■ AVAILABLE RECORDS:
****************************************
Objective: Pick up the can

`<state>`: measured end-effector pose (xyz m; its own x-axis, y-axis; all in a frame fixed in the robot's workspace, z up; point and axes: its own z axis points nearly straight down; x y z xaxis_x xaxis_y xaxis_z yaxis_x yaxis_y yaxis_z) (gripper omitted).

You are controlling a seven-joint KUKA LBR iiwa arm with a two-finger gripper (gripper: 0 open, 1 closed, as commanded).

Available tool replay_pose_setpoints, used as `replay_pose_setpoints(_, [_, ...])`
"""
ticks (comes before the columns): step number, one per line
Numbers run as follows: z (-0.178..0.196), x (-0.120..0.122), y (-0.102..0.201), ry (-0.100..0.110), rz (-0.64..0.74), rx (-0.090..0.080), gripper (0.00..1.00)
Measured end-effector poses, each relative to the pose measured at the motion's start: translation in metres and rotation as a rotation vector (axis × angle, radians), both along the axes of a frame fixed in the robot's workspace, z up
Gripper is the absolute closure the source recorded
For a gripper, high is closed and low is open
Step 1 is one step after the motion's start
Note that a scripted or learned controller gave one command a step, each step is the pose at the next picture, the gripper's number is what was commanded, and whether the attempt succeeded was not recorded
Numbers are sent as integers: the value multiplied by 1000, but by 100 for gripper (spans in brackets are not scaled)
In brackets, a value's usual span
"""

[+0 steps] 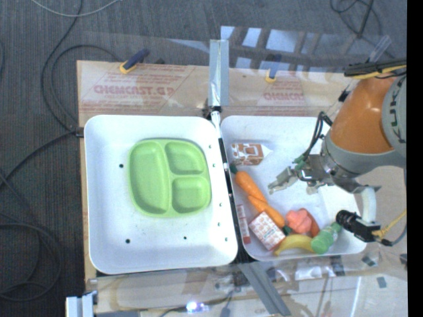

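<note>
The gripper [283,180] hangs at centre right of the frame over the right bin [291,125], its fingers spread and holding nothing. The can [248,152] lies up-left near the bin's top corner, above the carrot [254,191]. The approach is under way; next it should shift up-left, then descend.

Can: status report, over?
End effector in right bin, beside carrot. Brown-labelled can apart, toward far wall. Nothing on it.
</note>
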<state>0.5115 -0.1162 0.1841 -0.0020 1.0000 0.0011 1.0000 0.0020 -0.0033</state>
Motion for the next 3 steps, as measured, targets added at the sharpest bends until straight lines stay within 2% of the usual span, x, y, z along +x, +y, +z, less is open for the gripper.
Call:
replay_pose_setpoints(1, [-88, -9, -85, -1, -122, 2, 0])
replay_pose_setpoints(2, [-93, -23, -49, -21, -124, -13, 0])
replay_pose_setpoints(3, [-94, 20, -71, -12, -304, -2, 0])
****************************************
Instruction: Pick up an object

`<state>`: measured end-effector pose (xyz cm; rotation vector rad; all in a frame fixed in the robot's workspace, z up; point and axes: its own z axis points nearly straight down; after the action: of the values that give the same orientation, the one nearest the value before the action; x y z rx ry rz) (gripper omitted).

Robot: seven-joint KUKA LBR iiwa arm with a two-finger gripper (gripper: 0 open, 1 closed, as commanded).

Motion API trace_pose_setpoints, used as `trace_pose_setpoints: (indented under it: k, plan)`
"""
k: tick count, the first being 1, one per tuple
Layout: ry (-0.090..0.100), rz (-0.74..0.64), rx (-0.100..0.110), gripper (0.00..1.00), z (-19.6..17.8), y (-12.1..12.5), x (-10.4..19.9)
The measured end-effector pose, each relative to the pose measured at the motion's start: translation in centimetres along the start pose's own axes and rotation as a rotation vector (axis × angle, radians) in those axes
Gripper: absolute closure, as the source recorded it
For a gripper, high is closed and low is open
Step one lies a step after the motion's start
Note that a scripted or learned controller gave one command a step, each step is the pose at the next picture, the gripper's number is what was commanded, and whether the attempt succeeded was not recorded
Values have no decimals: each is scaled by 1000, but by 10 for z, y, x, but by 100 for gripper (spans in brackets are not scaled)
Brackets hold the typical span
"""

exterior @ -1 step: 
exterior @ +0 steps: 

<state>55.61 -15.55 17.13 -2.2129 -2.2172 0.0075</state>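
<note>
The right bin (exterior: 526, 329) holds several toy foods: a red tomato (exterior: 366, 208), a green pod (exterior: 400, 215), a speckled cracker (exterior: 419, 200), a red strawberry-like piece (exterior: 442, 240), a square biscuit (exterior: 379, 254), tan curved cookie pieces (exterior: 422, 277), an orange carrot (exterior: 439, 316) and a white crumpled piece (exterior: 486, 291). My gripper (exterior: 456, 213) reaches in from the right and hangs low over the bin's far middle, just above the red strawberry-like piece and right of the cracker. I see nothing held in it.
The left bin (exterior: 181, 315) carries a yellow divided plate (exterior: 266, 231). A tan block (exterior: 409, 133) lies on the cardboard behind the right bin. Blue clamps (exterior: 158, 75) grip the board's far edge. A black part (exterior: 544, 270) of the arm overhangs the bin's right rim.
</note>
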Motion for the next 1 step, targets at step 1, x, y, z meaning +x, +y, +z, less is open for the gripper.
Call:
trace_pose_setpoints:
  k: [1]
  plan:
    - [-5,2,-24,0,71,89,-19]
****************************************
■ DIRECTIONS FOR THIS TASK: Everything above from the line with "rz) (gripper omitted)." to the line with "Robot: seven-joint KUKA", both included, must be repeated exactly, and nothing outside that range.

■ RESPONSE:
`<state>`: measured end-effector pose (xyz cm; rotation vector rad; all in a frame fixed in the robot's workspace, z up; point and axes: its own z axis points nearly straight down; after the action: of the values that give the same orientation, the one nearest the value before the action; x y z rx ry rz) (gripper omitted).

Robot: seven-joint KUKA LBR iiwa arm with a two-finger gripper (gripper: 0 open, 1 closed, as commanded).

There is nothing more to this answer.